BEGIN Data excerpt
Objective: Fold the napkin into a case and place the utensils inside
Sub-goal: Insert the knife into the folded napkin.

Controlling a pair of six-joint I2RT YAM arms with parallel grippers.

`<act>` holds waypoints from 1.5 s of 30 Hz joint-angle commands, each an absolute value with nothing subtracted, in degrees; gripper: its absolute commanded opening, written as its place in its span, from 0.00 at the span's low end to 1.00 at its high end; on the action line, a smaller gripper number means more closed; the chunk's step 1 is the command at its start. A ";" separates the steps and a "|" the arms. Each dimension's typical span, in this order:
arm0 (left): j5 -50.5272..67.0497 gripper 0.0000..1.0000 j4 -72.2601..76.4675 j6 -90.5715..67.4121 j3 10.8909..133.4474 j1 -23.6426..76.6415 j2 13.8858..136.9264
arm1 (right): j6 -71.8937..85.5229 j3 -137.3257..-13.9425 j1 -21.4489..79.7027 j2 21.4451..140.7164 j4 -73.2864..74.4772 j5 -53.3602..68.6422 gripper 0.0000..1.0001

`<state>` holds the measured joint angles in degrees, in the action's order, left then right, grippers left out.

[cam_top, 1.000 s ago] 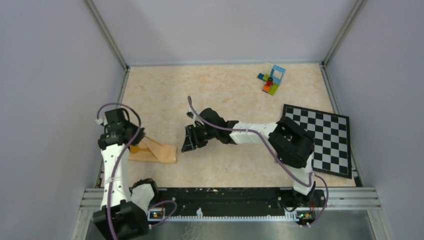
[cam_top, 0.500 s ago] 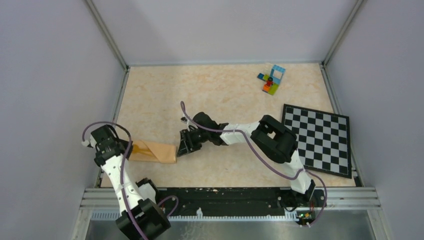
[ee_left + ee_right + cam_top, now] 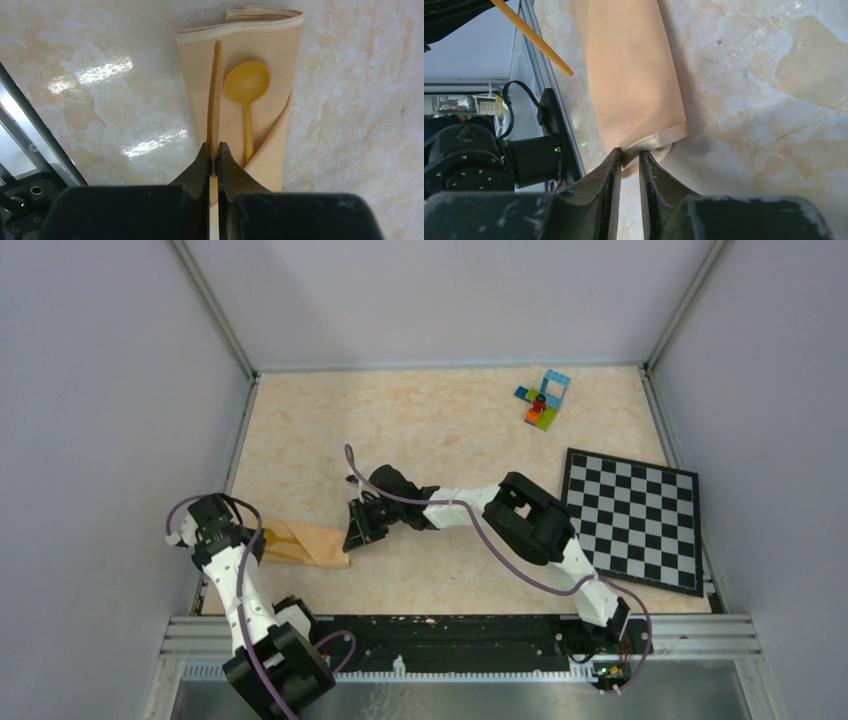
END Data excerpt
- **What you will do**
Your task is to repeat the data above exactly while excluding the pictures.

- **Response below**
Objective: Fold the napkin into a case and place the utensils inside
Sub-goal: Insert the knife into the folded napkin.

Controlling a pair of six-joint I2RT YAM arms with parallel grippers.

`<act>` holds waypoints from 1.5 s of 30 Hz joint-angle commands, each an absolute value with nothing subtracted, in degrees; gripper: its absolute commanded opening, written as its place in its span, from 0.00 at the span's low end to 1.00 at its high end; on the action line, a smaller gripper number means more closed; the chunk's step 1 is the command at its start. A ";" separates the steps and a "|" the arms. Each dimension's typical span, in this order:
arm0 (left): j5 -50.5272..67.0497 gripper 0.0000..1.0000 j4 -72.2601..76.4675 j6 -90.5715..67.4121 j3 10.8909..133.4474 j1 -23.6426..76.6415 j2 13.8858..136.9264
arm1 (right): j6 -71.8937..85.5229 j3 -137.3257..-13.9425 j1 -21.4489..79.7027 j2 21.4451..140.7164 j4 -73.2864..74.4772 j5 -53.3602..68.6422 gripper 0.0000..1.0001

`<state>` holds the measured joint angles in degrees, in the action's order, left then right, grippers left out.

[cam_top, 1.000 s ago] 
[cam_top, 0.500 s ago] 
[ee_left + ee_right + cam_top, now] 

The response to this exercise is done.